Snap analysis: July payroll data eases recession fears

WASHINGTON (Reuters) - U.S. jobs growth in July picked up substantially in July, a sign the world’s largest economy is gathering some momentum and easing worries a new recession could be brewing.

The U.S. economy generated 117,000 jobs last month -- more than twice the revised rate from June -- and the unemployment rate fell to 9.1 percent.

The report came in stronger than Wall Street expected. Economists had forecast a gain of just 85,000 in non-farm payrolls with the unemployment rate holding steady at 9.2 percent.

However, the dip in the jobless rate reflected more of a contraction in the size of the workforce than an improved employment picture. The total ranks of the employed as measured by the Labor Department’s survey of households slipped by 38,000. But that measure is quite volatile, and markets tend to take their cue from the survey of employers.

The data suggests forecasts for a pick-up in the pace of the recovery are on track and it eases pressure on the U.S. Federal Reserve to take new action to boost growth.
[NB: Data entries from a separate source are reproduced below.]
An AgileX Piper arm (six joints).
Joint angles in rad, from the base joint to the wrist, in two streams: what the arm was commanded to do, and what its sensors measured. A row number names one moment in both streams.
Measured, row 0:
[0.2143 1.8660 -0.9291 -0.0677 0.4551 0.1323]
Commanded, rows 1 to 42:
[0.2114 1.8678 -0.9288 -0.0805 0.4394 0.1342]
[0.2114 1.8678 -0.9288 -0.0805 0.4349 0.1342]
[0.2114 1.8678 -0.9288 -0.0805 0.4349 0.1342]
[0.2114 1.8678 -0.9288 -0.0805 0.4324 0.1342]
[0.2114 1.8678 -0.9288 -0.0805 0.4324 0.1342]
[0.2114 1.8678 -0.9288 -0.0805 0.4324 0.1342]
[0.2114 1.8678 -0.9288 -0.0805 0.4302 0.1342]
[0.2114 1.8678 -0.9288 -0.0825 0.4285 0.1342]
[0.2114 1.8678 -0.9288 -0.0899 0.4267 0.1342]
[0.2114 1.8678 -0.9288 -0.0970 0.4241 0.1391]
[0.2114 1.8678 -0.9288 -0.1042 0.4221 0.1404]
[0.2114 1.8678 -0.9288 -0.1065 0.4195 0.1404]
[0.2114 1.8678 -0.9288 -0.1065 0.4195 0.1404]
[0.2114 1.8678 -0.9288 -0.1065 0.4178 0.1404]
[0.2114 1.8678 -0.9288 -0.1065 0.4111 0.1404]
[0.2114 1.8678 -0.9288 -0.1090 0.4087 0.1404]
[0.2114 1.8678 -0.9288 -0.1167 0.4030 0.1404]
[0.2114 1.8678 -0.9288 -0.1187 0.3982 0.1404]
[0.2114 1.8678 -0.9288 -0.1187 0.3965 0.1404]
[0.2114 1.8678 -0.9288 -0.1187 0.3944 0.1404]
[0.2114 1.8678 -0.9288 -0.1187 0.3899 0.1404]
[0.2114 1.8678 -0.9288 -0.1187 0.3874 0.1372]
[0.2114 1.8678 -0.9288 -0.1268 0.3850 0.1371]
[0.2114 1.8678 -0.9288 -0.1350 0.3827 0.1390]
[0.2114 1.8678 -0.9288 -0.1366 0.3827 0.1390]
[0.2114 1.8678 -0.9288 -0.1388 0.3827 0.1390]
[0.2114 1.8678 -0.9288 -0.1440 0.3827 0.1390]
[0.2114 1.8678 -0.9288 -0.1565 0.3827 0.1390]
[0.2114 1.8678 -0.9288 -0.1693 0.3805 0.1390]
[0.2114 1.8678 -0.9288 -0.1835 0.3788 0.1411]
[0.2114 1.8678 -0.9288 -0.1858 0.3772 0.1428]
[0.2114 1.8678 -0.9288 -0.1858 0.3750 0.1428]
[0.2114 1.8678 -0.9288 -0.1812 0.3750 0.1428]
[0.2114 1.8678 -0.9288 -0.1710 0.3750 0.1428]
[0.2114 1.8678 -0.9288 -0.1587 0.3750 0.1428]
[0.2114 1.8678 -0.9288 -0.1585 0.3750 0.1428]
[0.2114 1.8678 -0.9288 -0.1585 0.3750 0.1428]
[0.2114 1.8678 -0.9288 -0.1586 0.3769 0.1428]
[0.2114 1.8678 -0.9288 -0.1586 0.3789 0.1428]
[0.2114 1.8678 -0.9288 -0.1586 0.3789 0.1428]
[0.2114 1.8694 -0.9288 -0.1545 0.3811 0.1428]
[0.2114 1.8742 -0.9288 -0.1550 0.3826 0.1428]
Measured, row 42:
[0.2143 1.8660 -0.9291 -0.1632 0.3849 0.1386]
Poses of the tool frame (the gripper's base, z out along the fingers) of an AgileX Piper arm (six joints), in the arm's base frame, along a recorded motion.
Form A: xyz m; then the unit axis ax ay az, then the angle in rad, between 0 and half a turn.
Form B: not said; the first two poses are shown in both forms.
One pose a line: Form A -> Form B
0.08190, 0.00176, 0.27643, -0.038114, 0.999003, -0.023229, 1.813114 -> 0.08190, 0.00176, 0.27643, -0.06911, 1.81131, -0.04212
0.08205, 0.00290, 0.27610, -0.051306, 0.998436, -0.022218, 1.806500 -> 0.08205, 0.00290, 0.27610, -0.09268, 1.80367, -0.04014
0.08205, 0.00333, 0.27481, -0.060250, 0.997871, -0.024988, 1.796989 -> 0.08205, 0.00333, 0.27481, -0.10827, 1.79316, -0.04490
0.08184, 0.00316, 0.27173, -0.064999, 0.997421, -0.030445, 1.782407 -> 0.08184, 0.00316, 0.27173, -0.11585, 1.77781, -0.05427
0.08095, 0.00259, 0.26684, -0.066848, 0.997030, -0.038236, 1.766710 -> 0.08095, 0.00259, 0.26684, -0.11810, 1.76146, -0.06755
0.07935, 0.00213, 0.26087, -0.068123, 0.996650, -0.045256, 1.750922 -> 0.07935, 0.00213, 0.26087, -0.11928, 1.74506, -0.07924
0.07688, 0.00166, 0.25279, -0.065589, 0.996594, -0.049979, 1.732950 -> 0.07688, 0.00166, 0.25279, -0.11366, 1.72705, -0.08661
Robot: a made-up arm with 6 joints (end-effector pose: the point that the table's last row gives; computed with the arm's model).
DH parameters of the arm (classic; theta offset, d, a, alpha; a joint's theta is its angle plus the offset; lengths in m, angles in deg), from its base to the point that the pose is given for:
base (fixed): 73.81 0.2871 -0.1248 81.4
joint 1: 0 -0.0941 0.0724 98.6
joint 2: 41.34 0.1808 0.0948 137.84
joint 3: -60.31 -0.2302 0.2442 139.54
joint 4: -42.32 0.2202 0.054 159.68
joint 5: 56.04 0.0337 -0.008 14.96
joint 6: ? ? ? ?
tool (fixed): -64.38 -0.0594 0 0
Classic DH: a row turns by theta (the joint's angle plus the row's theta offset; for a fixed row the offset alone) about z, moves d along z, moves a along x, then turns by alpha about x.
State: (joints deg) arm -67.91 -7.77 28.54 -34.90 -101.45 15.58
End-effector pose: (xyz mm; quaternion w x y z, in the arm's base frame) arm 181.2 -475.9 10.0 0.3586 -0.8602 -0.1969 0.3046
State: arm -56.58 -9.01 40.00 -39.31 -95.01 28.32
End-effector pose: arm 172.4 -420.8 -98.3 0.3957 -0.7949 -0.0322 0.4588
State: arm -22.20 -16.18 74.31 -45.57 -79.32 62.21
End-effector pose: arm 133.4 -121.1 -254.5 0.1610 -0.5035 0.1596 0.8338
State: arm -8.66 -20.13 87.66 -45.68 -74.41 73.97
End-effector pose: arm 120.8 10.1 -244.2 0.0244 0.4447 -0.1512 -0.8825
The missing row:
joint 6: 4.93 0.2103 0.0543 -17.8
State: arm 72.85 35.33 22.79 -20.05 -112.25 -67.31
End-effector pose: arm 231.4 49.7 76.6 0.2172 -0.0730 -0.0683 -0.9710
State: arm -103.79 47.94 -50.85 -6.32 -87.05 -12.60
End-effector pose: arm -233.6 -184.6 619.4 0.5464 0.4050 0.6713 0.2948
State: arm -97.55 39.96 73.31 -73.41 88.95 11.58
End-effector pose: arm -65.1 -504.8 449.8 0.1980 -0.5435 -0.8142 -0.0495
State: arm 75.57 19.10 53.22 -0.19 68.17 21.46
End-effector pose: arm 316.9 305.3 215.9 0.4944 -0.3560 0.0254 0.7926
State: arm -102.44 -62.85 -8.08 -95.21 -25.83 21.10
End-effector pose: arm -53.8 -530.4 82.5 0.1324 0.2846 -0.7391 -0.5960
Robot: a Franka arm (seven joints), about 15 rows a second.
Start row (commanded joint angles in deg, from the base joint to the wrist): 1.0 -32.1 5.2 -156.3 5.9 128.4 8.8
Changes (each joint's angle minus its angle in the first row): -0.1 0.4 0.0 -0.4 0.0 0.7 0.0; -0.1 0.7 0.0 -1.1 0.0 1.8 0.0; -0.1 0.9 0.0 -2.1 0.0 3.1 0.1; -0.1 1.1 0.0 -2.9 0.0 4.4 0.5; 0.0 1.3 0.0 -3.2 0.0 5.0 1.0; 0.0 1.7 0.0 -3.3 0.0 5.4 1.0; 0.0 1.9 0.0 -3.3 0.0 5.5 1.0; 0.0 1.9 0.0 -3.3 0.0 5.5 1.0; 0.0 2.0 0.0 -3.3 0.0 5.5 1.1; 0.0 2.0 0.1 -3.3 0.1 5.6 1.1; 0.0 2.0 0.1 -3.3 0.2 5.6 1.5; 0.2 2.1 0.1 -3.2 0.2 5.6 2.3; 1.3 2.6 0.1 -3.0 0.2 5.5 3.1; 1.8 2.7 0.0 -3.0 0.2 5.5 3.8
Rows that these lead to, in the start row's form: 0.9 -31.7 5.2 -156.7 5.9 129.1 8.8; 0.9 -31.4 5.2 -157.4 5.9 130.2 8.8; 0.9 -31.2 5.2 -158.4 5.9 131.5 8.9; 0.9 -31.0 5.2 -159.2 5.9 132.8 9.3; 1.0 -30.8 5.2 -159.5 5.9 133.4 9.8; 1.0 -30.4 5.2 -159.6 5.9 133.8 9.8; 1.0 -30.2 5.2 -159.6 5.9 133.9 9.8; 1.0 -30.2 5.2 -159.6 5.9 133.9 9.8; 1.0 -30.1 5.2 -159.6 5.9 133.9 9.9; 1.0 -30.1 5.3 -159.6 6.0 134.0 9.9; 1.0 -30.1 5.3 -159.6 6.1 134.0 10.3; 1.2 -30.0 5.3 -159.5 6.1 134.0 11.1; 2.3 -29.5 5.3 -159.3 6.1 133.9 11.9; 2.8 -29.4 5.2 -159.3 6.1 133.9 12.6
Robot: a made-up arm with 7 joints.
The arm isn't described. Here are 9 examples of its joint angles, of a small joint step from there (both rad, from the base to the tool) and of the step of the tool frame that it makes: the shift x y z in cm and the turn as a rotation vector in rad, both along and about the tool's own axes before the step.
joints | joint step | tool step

Fed policy-makers meet on Tuesday.

Moreover, the slight improvement in the jobs picture will be welcome news in the White House, although President Barack Obama would like to see much more substantial improvement in the economy before standing for re-election in November 2012.

Following are key details from the Labor Department figures:

* The payrolls count for May and June was revised to show 56,000 more jobs added than previously reported.

* Government payrolls dropped 37,000 in July, a ninth straight month of job losses. The drop was mostly due to a government shutdown in Minnesota that left thousands of state workers without paychecks during the survey period for July payrolls.

* Temporary help -- a harbinger of permanent hiring -- rebounded modestly after declining for three straight months.

* The length of the average work week held steady, but a measure of the total work effort edged higher due to the payrolls gain.